Database Reliability Engineer (SRE): Building and improving the reliability, availability, scalability, and performance of ClickHouse Core with an accent on incident response, post-mortem analysis, and chaos engineering. Focus on identifying root causes, implementing bug fixes, and establishing best practices for distributed database operations in the cloud.

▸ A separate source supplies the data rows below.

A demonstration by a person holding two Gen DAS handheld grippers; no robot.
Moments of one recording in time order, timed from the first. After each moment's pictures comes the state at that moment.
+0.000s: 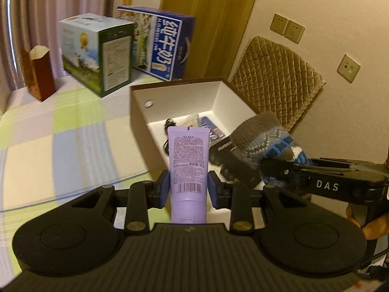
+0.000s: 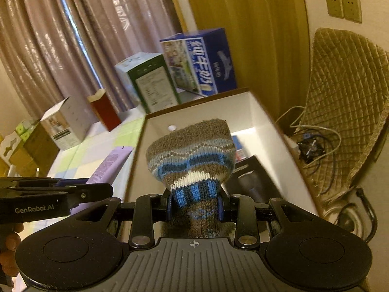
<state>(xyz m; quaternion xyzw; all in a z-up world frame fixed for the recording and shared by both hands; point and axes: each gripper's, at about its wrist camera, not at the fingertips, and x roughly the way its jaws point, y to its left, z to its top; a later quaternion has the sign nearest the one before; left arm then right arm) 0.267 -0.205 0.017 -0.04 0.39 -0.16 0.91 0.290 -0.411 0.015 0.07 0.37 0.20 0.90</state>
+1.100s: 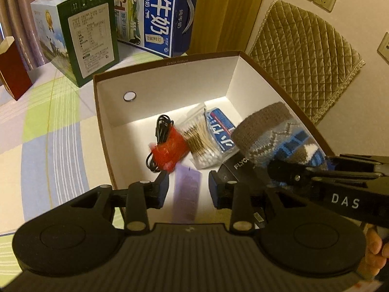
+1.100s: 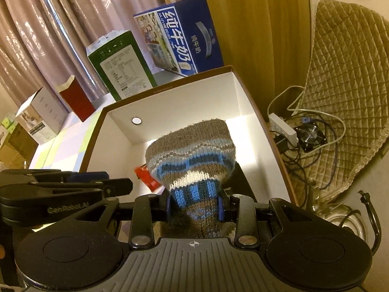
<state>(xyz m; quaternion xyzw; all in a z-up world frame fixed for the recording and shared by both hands) 0.383 -0.267 -0.043 0.00 0.46 -0.12 0.88 0.381 -0.422 -0.030 0.07 0.44 0.19 0.88</state>
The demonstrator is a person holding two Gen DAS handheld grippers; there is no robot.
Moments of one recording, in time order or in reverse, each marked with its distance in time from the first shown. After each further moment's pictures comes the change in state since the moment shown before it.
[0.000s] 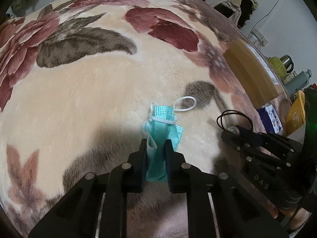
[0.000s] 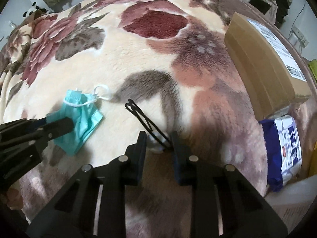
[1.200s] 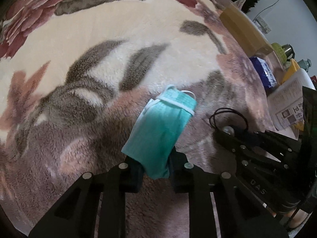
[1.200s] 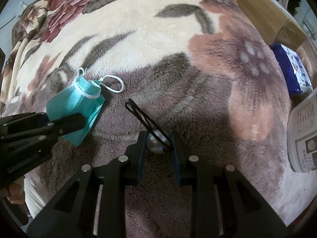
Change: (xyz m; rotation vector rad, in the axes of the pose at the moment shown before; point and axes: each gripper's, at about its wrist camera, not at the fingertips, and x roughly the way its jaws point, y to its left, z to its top) left arm -0.036 0.004 -0.119 -0.047 0.142 -0.005; right arm -0.016 0.038 -0.094 -0.038 0.135 0.070
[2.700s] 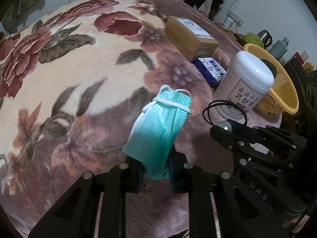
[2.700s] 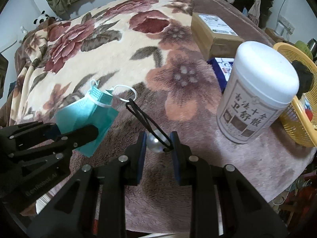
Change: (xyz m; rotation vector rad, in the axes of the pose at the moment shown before) left arm -0.072 -0.129 -0.017 0.181 -0.117 0.008; right arm -0.118 -0.048 -0.042 0.096 -0.180 -0.036
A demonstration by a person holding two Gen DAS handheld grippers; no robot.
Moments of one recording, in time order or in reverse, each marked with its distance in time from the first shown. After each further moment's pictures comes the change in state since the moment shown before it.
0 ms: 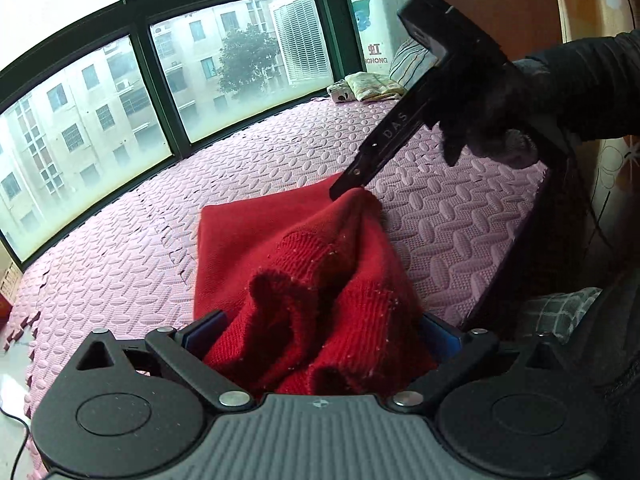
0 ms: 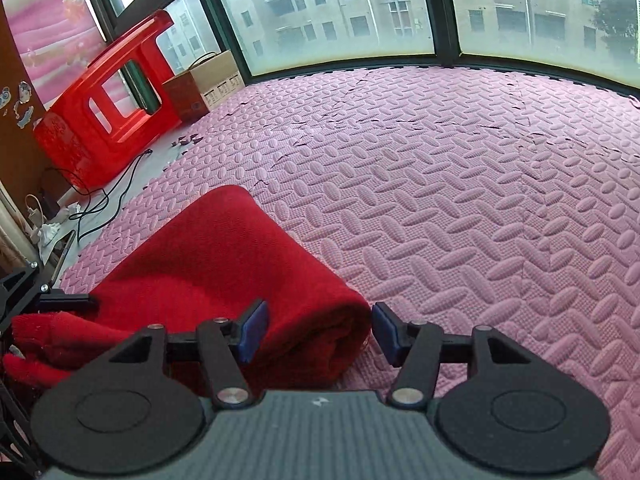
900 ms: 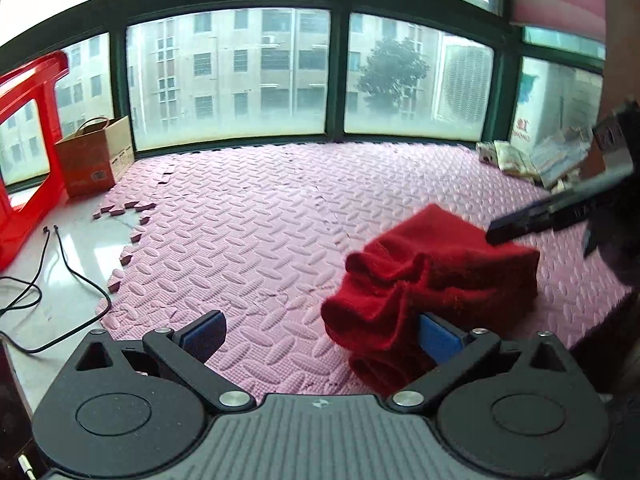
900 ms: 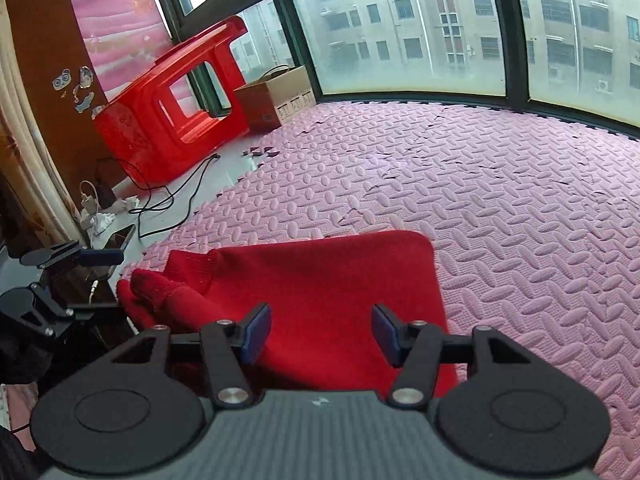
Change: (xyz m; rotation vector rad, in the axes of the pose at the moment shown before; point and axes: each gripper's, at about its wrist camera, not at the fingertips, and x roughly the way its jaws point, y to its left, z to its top) left arm -0.071 0.094 -0.028 -0.563 -0.062 0.198; right arm -0.011 0.068 0.015 -0.151 -0.041 0.154
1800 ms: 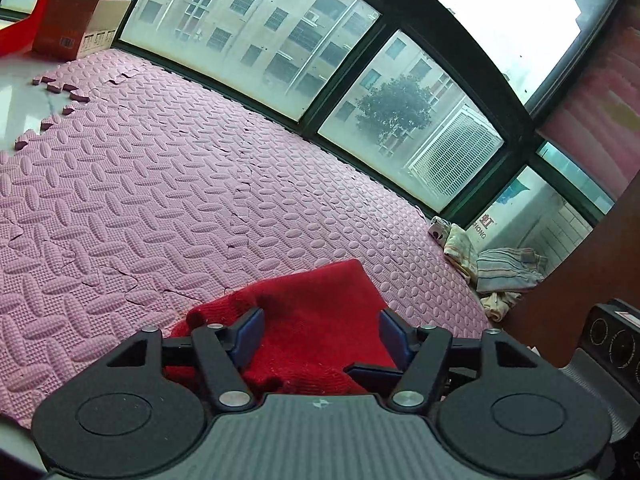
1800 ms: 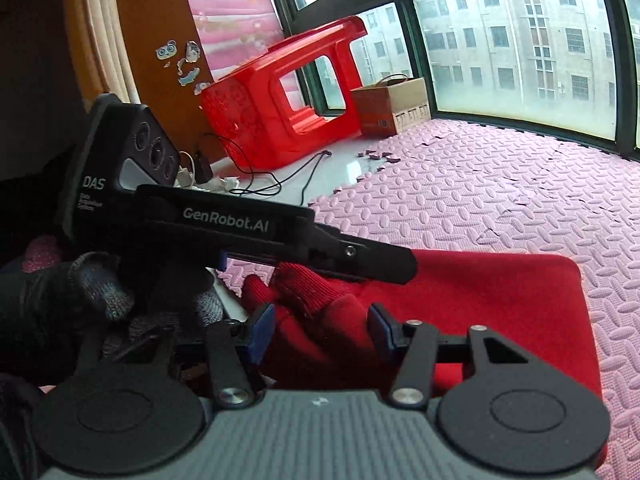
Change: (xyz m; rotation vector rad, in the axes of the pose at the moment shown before) left arm 0.071 -0.020 0.022 -0.461 0.055 -0.266; right arm 0.004 0.069 -0.017 -0.201 -0.050 0.221
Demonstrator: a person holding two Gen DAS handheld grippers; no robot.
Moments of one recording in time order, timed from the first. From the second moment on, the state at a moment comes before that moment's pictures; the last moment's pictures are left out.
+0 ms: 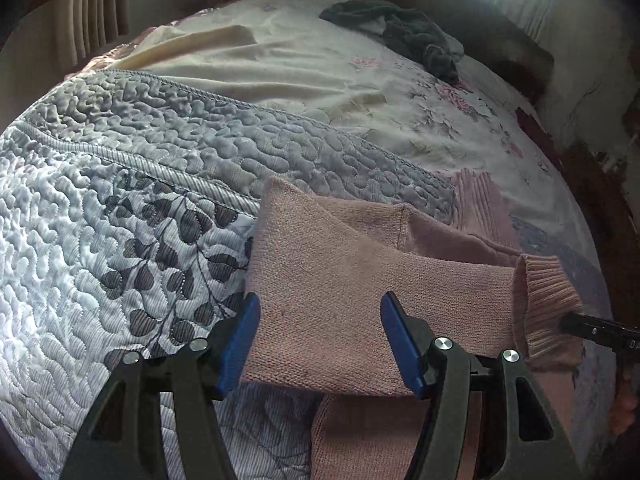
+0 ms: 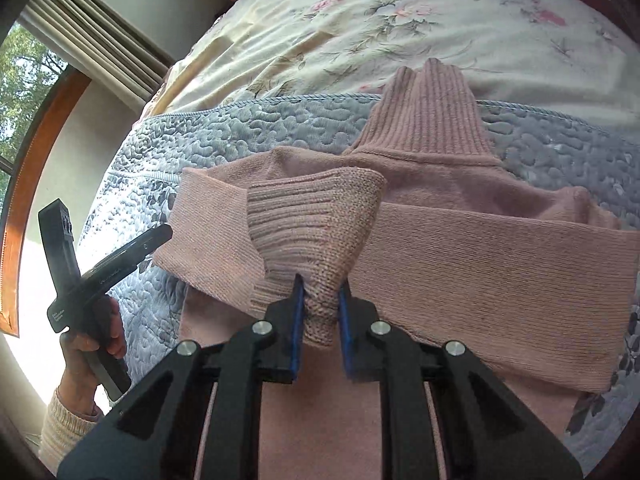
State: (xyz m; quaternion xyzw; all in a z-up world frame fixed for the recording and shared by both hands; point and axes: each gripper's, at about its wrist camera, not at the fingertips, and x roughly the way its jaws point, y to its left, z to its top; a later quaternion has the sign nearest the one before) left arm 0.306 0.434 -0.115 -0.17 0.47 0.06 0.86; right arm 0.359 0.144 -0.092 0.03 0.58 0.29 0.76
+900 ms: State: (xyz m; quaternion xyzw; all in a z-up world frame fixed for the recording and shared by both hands) left arm 0.341 0.364 -0.143 -0.15 0.51 0.01 0.84; right arm 0.352 0.160 -0.146 -0.14 0.58 0.20 0.78
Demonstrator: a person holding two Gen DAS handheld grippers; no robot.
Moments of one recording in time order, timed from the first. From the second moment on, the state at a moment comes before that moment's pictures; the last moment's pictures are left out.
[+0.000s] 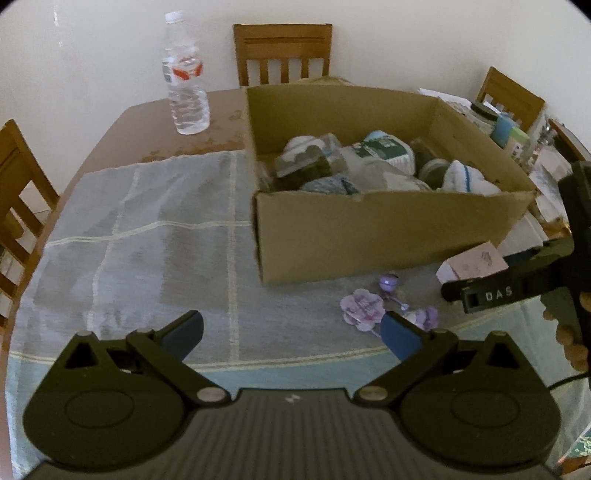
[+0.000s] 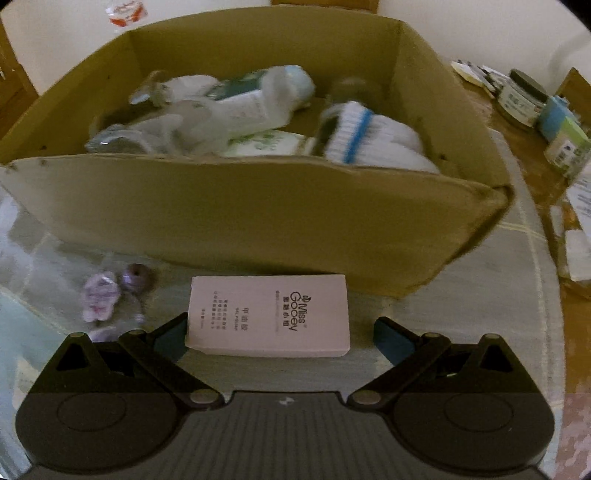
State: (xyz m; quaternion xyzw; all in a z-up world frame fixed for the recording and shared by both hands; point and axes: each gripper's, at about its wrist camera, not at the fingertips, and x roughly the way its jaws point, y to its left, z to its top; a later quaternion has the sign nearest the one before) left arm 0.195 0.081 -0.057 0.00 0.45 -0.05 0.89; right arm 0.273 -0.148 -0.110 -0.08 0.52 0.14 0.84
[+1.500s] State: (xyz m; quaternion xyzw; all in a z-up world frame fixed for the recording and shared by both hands) left arm 0.176 0.023 -0.123 -0.04 0.46 0.08 0.88; right arm 0.283 -0.187 -0.117 -0.15 0.47 0.26 0.83
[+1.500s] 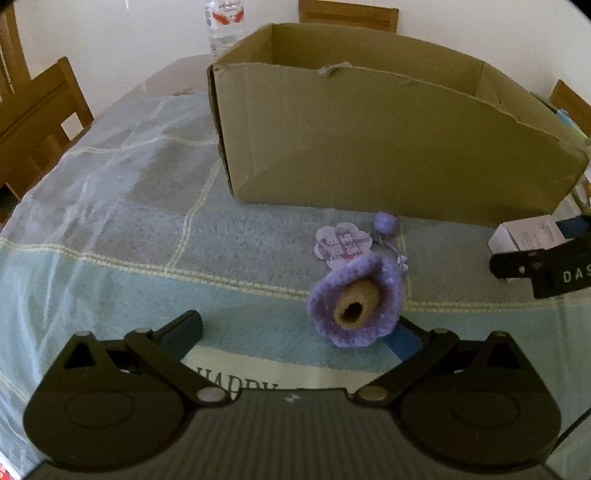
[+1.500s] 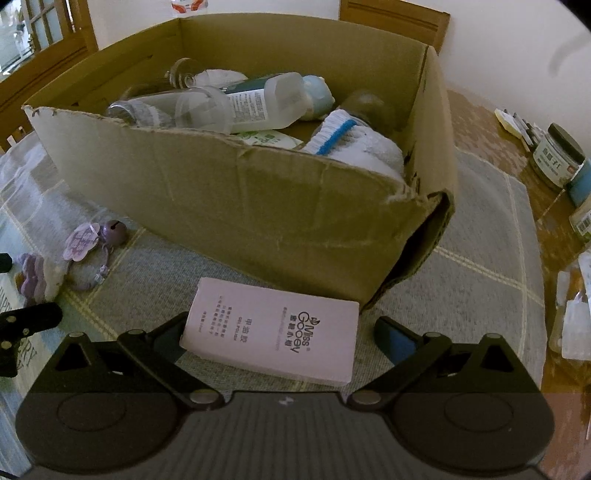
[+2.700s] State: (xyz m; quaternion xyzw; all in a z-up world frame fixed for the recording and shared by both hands) left arm 0.178 -0.011 -0.120 -0.01 0.42 0.02 0.91; right arm 0.282 -0.188 -0.119 -0.15 0.46 0.27 0.83
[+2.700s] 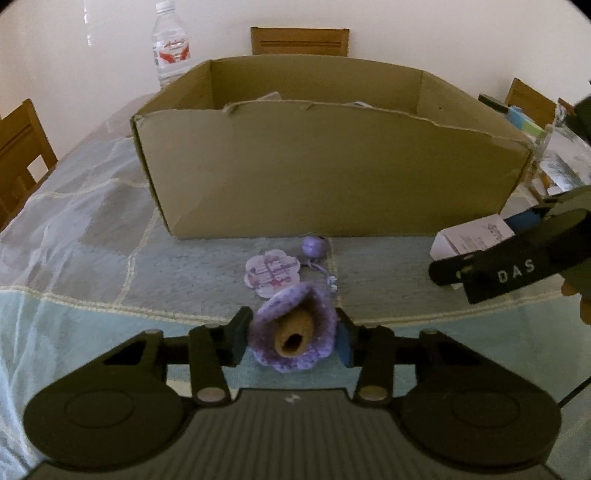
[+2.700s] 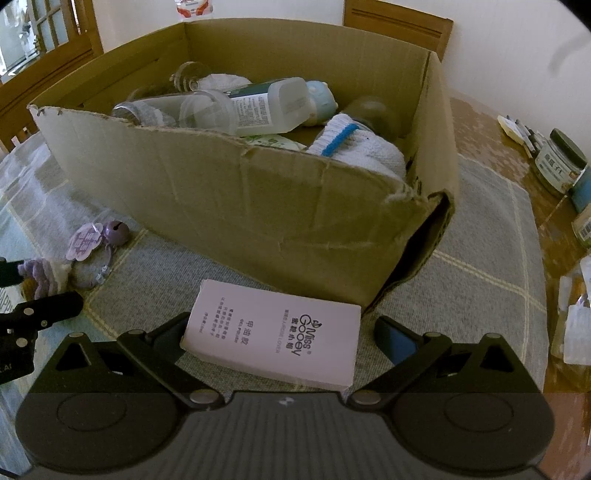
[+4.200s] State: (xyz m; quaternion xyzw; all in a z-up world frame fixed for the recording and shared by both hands) left arm 0.202 0.027 -0.030 0.10 0.49 -0.17 0.85; right arm 0.250 -0.183 -0.025 -0.23 0.46 0.33 0.79
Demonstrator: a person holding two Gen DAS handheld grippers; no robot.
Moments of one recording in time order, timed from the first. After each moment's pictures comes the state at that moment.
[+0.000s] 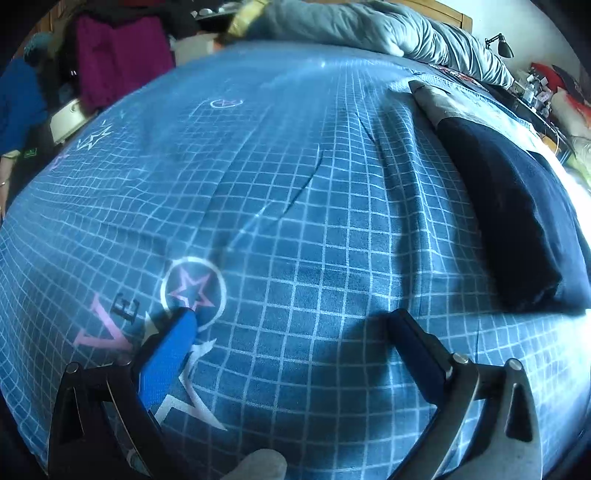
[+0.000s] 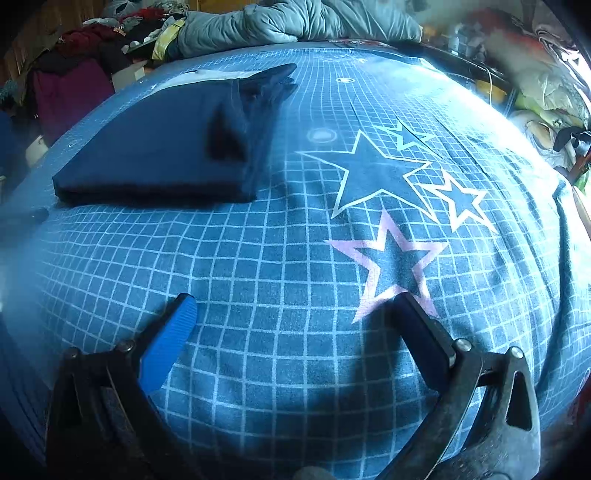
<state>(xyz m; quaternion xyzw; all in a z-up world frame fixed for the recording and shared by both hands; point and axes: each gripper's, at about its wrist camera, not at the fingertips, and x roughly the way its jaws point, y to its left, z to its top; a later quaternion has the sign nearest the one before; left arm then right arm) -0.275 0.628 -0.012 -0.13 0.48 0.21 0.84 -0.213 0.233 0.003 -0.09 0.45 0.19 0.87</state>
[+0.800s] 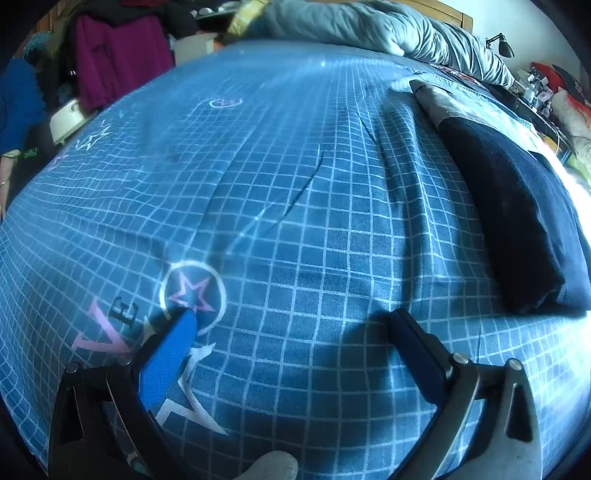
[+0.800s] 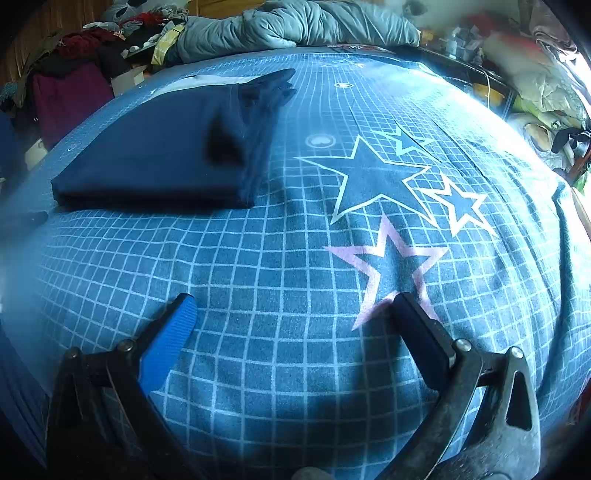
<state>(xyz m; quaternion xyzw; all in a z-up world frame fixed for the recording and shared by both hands) -0.269 0.634 -0.016 -0.13 0.48 0.21 0.84 -0.213 0.233 0.004 -0.08 0.44 0.19 0.87</state>
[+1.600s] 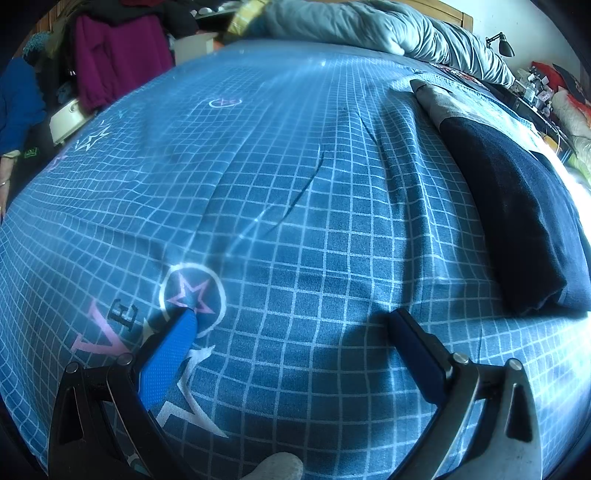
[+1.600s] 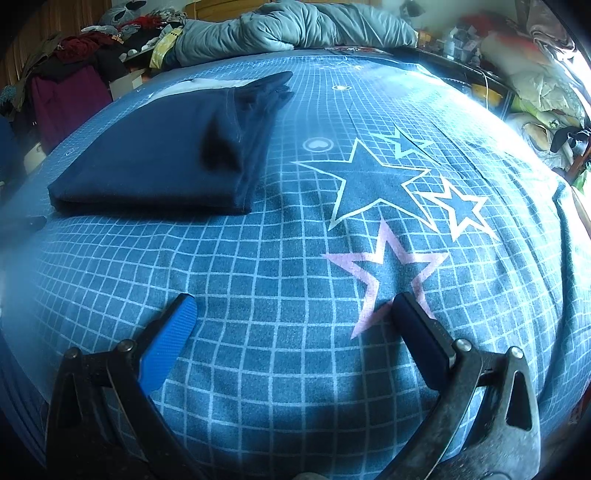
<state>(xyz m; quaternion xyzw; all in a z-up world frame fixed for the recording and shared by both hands) -0.267 0.634 -0.016 -0.13 0.48 0.21 0.84 -0.209 0.235 0.002 -0.08 0.44 0.18 0.88</state>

Location: Remote from the Netherlands, UK, United States, or Germany

Company

ClickHouse is a fast-growing private cloud company recognized for leadership in real-time analytics, data warehousing, observability, and AI workloads.

What you will do

  • Continuously improve the reliability and performance of ClickHouse core.
  • Improve and create metrics and alerts to prevent production problems.
  • Identify root causes of customer problems, submit bug fixes, and suggest improvements for ClickHouse Core.
  • Enhance incident response processes and post-mortem analysis for core outages, including communication with customers.
  • Plan, enable, and drive Chaos Engineering initiatives across engineering teams.
  • Manage on-call processes to respond to performance and reliability issues and coordinate escalation.

Requirements

  • Bachelor’s or Master’s degree in Computer Science or a related field.
  • At least 5 years of experience in Reliability Engineering, QA, or customer-facing engineering.
  • Previous experience operating ClickHouse or other SQL databases in production.
  • Excellent understanding of distributed database internals and SQL, with ClickHouse experience a major plus.
  • Scripting experience with Shell or Python, and ability to read C++ code.
  • Knowledge of cloud computing platforms such as AWS, Azure, or Google Cloud Platform.

Culture & Benefits

  • Flexible, globally distributed, and remote-friendly work environment.
  • Employer contributions towards healthcare.
  • Equity in the company through stock options for new team members.
  • Flexible time off in the US and generous entitlement in other countries.
  • $500 home office setup for remote employees.
  • Opportunities to engage with colleagues at company-wide offsites.